Aim of the exercise - Return only those lines of the records below in which "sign" appears.
——
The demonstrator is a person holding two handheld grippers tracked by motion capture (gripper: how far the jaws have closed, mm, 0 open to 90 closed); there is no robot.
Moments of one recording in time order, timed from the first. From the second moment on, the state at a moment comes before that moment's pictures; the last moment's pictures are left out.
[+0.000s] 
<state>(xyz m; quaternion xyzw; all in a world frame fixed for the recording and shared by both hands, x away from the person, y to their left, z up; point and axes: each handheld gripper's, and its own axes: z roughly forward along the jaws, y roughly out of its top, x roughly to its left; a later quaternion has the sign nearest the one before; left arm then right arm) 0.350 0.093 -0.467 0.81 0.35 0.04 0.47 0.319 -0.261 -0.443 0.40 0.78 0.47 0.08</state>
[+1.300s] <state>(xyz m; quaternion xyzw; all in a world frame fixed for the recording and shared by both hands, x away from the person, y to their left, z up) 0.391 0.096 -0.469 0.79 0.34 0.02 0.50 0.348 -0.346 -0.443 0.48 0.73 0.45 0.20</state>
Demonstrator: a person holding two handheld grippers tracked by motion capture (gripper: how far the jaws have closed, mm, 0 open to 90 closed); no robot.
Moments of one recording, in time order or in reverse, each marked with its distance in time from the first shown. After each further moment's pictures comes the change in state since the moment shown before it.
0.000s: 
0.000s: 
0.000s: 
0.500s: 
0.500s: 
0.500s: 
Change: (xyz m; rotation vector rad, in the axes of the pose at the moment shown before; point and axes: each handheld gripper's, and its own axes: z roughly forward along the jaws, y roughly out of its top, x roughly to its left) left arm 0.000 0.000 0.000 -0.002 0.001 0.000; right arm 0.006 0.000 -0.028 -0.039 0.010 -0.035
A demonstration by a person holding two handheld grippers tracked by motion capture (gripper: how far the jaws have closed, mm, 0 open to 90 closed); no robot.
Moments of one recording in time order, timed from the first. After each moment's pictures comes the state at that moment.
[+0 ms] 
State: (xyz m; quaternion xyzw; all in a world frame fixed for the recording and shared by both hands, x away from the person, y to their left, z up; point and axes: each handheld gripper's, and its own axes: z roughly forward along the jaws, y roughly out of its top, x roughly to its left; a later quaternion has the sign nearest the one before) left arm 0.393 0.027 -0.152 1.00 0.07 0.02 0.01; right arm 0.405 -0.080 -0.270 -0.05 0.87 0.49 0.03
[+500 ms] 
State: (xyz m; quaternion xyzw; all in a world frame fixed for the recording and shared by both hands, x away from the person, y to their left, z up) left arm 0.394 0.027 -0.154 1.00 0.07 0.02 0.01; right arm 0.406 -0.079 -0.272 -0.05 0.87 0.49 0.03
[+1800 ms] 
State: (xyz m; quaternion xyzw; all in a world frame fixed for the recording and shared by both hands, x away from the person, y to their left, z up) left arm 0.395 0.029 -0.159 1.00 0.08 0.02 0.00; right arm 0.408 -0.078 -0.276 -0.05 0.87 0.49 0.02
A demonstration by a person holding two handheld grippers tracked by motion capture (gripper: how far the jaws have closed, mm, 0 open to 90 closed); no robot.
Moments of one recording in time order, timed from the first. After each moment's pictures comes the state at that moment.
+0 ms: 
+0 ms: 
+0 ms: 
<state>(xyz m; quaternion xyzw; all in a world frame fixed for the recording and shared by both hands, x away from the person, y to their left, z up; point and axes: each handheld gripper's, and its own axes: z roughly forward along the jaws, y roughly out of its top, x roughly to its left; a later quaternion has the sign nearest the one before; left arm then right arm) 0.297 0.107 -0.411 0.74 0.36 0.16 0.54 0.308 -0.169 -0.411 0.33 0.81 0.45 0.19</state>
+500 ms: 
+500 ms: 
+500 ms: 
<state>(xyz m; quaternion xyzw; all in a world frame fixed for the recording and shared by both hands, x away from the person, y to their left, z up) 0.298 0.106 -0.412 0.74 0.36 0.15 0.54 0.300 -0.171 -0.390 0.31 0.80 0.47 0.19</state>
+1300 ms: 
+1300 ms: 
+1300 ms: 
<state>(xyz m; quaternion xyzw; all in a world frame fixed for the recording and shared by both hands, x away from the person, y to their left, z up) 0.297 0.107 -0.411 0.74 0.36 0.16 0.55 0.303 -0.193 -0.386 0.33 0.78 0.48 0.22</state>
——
Answer section -
<state>(xyz m; quaternion xyzw; all in a world frame fixed for the recording and shared by both hands, x away from the person, y to their left, z up; point and axes: each handheld gripper's, and its own axes: z roughly forward along the jaws, y roughly out of its top, x roughly to its left; a later quaternion has the sign nearest the one before; left arm then right arm) 0.350 0.093 -0.467 0.81 0.35 0.04 0.47 0.319 -0.261 -0.443 0.40 0.78 0.47 0.08</state>
State: (xyz m; quaternion xyzw; all in a world frame fixed for the recording and shared by both hands, x away from the person, y to their left, z up; point and axes: each handheld gripper's, and its own axes: z roughly forward along the jaws, y roughly out of its top, x roughly to its left; a later quaternion has the sign nearest the one before) left arm 0.393 0.027 -0.152 1.00 0.07 0.02 0.01; right arm 0.405 -0.080 -0.270 -0.05 0.87 0.49 0.03
<state>(xyz m; quaternion xyzw; all in a world frame fixed for the recording and shared by both hands, x away from the person, y to their left, z up; point and axes: each handheld gripper's, and its own axes: z roughly forward along the jaws, y roughly out of its top, x roughly to its left; a later quaternion has the sign nearest the one before; left arm then right arm) 0.297 0.107 -0.411 0.74 0.36 0.16 0.54 0.308 -0.169 -0.411 0.33 0.81 0.45 0.19</state>

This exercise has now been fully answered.